Spina bifida describes varying birth defects caused by incomplete formation of the spine in utero. Along with problems associated directly with movement originating from the spine, spina bifida often causes permanent nerve damage to the areas affected. Though damage to the spine may be surgically corrected, nerves are generally not repairable and may impair brain function and movement.
Part of the spine may be exposed to the outside, and noticed at birth. Surgery is generally undertaken to close the spine and to place skin grafts over areas where the spine is exposed. Movement difficulties depend upon which area of the spine is affected. For example, spina bifida in the lumbar region, the area between the abdomen and pelvis, tends to affect the legs, feet and knees. Usually those with lumbar malformations cannot walk or stand.
Spina bifida is categorized by location and severity. Three forms exist and they are: spina bifida cystica, spina bifida occulta, and meningocele. Spina bifida cystica is the most severe and difficult form. The spinal cord is open and may have been totally improperly formed. Brain function and movement are significantly affected, with many children fully or partially paralyzed. Fluid in the brain, hydrocephalus, is also a frequent occurrence requiring a shunt to reduce fluid.
Some studies indicate that fetal surgery may help reduce impairment caused by spina bifida cystica. Studies of unborn children with this type of spina bifida show that nerve damage worsens as the pregnancy progresses. There are several clinical trials now underway to evaluate the benefit of early closure of the spine to reduce symptoms after birth. These trials are still new, as is the ability to perform surgery on an unborn child. However, preliminary results look promising.
Spina bifida occulta is one of the least damaging types. The spine is not exposed at birth, and many may grow up completely unaware of their condition. Pain in the legs tends to manifest in adults who are in their 30s and 40s. Some people may be diagnosed earlier if the hips, knees or legs are deformed. Treatment usually revolves around closing the very small fracture or opening of the spine. Nerve damage, however, is usually permanent, though pain may be reduced.
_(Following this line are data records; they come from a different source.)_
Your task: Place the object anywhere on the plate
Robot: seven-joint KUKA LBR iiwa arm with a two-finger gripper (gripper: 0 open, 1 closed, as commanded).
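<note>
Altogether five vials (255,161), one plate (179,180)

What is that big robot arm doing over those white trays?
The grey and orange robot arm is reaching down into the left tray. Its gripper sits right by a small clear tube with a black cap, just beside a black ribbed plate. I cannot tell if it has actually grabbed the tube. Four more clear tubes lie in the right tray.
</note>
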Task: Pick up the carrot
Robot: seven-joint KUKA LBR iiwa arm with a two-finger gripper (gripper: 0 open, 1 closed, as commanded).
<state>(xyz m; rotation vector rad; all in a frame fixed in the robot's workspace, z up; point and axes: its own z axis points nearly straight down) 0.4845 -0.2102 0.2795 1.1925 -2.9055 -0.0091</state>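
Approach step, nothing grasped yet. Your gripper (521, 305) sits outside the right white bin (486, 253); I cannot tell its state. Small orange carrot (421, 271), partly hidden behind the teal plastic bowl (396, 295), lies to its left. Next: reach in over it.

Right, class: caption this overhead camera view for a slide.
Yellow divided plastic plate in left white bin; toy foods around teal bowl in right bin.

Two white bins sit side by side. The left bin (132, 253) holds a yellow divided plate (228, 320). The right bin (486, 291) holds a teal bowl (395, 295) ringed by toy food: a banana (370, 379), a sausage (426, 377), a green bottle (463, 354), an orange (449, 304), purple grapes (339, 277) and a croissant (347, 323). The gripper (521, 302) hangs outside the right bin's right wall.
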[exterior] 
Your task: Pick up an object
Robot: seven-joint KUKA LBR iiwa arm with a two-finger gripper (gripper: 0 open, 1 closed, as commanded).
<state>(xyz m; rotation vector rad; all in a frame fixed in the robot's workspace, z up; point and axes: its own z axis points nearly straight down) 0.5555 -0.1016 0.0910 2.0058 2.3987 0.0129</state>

Meningocele spina bifida usually looks the worst but has the best outcome for treatment. Skin may not have formed over the spine. The meninges, or membranous tissue of the spine are usually pushed through the skin causing a large cyst to form on the back. Though these tissues may be damaged somewhat, the nerves are usually not damaged. Surgery places the meninges back into the spine, and frequently results in an excellent outcome.
Not all causes for spina bifida are known. However, studies in the 1990s concluded that taking folic acid daily prior to pregnancy reduces risk significantly. Usually spina bifida begins with malformation of the neural tube, forming in the fourth week of pregnancy, so folic acid must be taken prior to conception to be effective.
Many early tests can scan for spina bifida and other neural tube defects. Amniocentesis can show evidence of spina bifida and other birth defects, and is usually performed between gestational weeks 14 and 16. Chronic villus sampling may also give much earlier detection, yet the results are somewhat disputed and may not always be accurate. Both tests carry some risks to the unborn child. Where a mother has already given birth to a child with spina bifida, risk may be slightly increased. Most obstetricians recommend both prenatal testing of the above types and genetic counseling.
Fetal surgery and increased understanding of spina bifida may help to eradicate its damage and its existence. Those affected may have significant impairment and challenges trying to live in a world not adjusted for those with disabilities. It is hoped that more study in this area will help future generations of children avoid spina bifida in any form.